L’estate breve

L’estate breve

 
 
 
 

L’estate come metafora della giovinezza, perché entrambe sono il “periodo più importante, quello in cui capitano le faccende essenziali” (p. 40), o che tali ci appaiono alla luce di quei lunghi giorni capaci di donarci l’illusione che persino l’infinito possa essere alla nostra portata.

Se ci limitassimo ai primi due terzi del libro, potrebbe essere questa una incompleta chiave di lettura de L’estate breve di Enrico Macioci, in uscita il 21 marzo per TerraRossa Edizioni, parziale riscrittura di Breve storia del talento (Mondadori, 2015). Amicizia, rivalità e passioni di un gruppo di ragazzini e ragazzine alle prese col delicato passaggio dall’infanzia all’adolescenza, in un condominio di provincia a cavallo tra gli anni Ottanta e Novanta.

L'estate breve

Tra le pagine, nel racconto in prima persona che è anzitutto dialogo con sé, tentativo di comprendere e di comprendersi, seguiamo il protagonista mentre le sue ambizioni calcistiche si infrangono contro il cristallino talento di Michele, nuovo arrivato nel condominio Prato Verde e suo futuro migliore amico: quasi un Glenn Gould del pallone, giunto a prendersi la scena sul campetto del quartiere per lasciare agli altri, a lui su tutti, il ruolo di ammirati comprimari.

E a una analoga parabola assistiamo, man mano che l’iniziale indifferenza nei confronti di Miriam, da sempre compagna di giochi, diviene attrazione e forse amore inconfessato, destinato a restare deluso, nel modo confuso e totale in cui ci si innamora e si resta delusi a quattordici anni.

Nel tempo dell’infanzia, preludio alla vita vera, in questa “introduzione a qualcosa di assai nebuloso e diverso” (p. 21), ci si può permettere di ridere per l’umiliazione del prossimo “in modo sguaiato, scambiandoci pacche d’intesa, piegati sulle ginocchia e tenendoci la pancia, appoggiandoci alle spalle o alla schiena del vicino” (p.33), perché “Eravamo tristemente, selvaggiamente felici: sperimentavamo con ingordigia il lato giusto dell’esclusione” (ibid.). Finché non arriva il proprio turno e ci si ritrova sul lato sbagliato, a subire la mortificazione del tradimento, la frustrazione per il desiderio inappagato, l’impotenza nella scoperta dei propri limiti al cospetto del mondo. A vivere la vergogna anche per gli istinti più naturali e quindi più puri: “Le due faccende — la masturbazione e la scrittura, specie delle poesie — mi sembravano connesse, in parte persino coincidenti. Entrambe causavano vergogna, entrambe richiedevano isolamento, entrambe si nutrivano di fantasia” (p. 78). Ma alla vergona, a questo pudore doloroso e scostante, e al conseguente tentativo di nascondersi, si accompagna il sotterraneo desiderio di venire scoperti, forse nell’ingenua speranza che, rimosso l’ultimo velo, rimanga da fronteggiare solo la libertà.
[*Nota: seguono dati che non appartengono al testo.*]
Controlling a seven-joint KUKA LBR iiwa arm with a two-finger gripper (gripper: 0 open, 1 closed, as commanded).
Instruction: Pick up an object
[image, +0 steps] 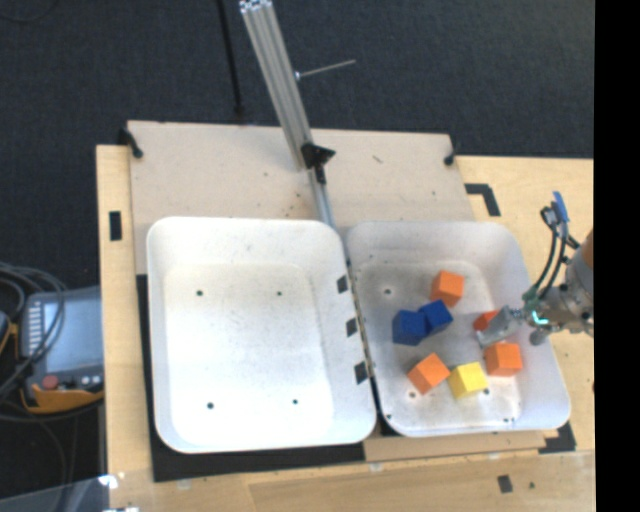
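The gripper (508, 322) hangs low at the right side of the right bin (520, 415), where I cannot tell how its jaws stand, a small red block (486, 321) just at its tip and an orange cube (503, 358) close below.

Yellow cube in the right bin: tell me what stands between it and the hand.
The hand sits at the right bin's right side. An orange cube lies between it and the yellow cube, close beside the yellow one, partly in the way.
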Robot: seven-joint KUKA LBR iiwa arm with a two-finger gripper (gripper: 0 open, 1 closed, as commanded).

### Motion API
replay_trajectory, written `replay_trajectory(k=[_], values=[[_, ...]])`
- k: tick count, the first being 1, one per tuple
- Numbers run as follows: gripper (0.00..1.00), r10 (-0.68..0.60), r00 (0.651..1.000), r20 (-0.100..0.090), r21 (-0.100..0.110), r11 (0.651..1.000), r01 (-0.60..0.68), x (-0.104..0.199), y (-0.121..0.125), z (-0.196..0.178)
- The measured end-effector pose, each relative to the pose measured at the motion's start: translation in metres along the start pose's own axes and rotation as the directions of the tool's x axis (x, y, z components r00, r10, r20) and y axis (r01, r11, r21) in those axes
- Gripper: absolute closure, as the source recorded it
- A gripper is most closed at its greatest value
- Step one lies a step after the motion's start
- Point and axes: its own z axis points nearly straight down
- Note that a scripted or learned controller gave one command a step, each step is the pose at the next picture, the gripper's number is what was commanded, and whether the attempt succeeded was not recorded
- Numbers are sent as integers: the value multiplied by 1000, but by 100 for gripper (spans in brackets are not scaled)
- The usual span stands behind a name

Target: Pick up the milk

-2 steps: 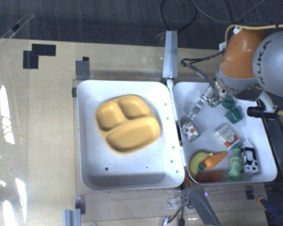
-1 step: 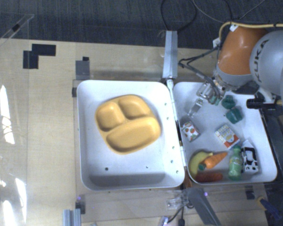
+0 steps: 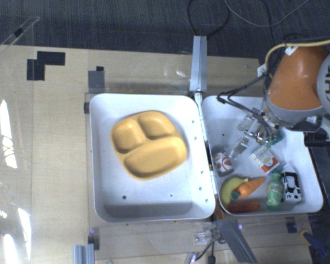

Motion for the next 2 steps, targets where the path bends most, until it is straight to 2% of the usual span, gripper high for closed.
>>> replay_trajectory(k=[1, 2], values=[[0, 81, 997, 0, 1, 997, -81, -88, -29, 42], [0, 81, 997, 0, 1, 997, -81, -88, -29, 42]])
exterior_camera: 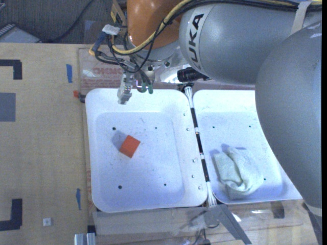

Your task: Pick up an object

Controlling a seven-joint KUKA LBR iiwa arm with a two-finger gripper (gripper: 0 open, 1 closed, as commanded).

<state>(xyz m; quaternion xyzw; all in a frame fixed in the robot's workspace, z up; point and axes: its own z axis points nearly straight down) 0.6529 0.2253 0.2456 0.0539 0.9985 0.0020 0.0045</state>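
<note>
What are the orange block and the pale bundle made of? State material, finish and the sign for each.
Orange block: probably painted wood or hard plastic; flat faces, crisp edges, matte even colour. It cannot be settled which.
Pale bundle: soft cloth, like a rag or towel; crumpled folds, limp rounded outline, dull surface.

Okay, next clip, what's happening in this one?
A KUKA arm reaches in from the right, its gripper above the far rim of the left bin. An orange block lies on that bin's floor, apart from the gripper. A crumpled whitish cloth sits in the right bin. Nothing is seen held.
</note>
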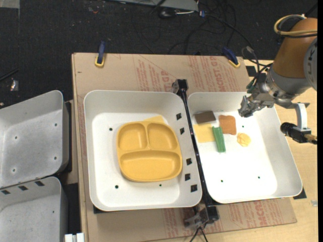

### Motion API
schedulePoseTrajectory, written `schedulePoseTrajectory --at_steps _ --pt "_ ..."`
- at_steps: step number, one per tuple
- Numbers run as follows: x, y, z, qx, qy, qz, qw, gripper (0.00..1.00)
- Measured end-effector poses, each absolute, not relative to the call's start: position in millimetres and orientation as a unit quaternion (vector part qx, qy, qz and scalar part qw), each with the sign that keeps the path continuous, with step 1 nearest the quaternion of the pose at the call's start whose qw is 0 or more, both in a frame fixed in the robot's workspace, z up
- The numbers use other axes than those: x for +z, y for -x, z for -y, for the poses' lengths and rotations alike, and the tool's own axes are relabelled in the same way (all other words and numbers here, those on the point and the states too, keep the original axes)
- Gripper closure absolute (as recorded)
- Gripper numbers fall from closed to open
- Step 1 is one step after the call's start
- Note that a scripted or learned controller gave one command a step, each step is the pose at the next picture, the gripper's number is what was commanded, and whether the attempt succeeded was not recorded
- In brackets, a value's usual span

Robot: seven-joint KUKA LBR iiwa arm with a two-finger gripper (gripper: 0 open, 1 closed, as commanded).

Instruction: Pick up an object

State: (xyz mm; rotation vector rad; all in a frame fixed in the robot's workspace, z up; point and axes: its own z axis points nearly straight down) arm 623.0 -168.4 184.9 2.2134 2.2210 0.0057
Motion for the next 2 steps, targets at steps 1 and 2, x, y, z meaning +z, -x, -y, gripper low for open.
schedulePoseTrajectory --at_steps 1,2 --pt "204.0 -624.0 168.4 0.0009 -0.706 -0.708 0.002 1.0" --pt "198.5 -621.2 117.5 0.0003 -0.705 -0.709 -0.001 1.0"
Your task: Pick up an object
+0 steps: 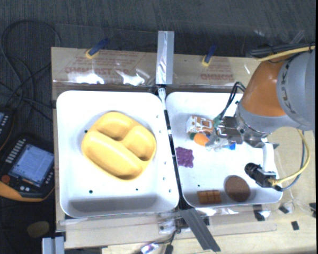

Lo si è dichiarato all’inizio, questa sarebbe una chiave di lettura incompleta. Perché nel romanzo di Macioci lo sguardo si sdoppia, proprio come sembra accadere al protagonista di cui non conosciamo il nome. Da una parte, il ragazzo che guarda al mistero del futuro costellato di incognite e di speranze; dall’altra, l’uomo che deve fare i conti con l’esito di quelle speranze e si volge al passato, non meno smarrito e carico di interrogativi. E forse, grazie alla plasmabile geometria della finzione letteraria, le risposte alle domande dell’uno e dell’altro si trovano proprio nel punto in cui i loro sguardi si incontrano: “Accettare potrebbe essere il segreto […] Accettare di essere chi sono, e provare a diventare la migliore versione possibile di me stesso […] Attesa e non pretesa. La differenza tra brama e desiderio, ossessione e passione, successo e realizzazione” (p. 104).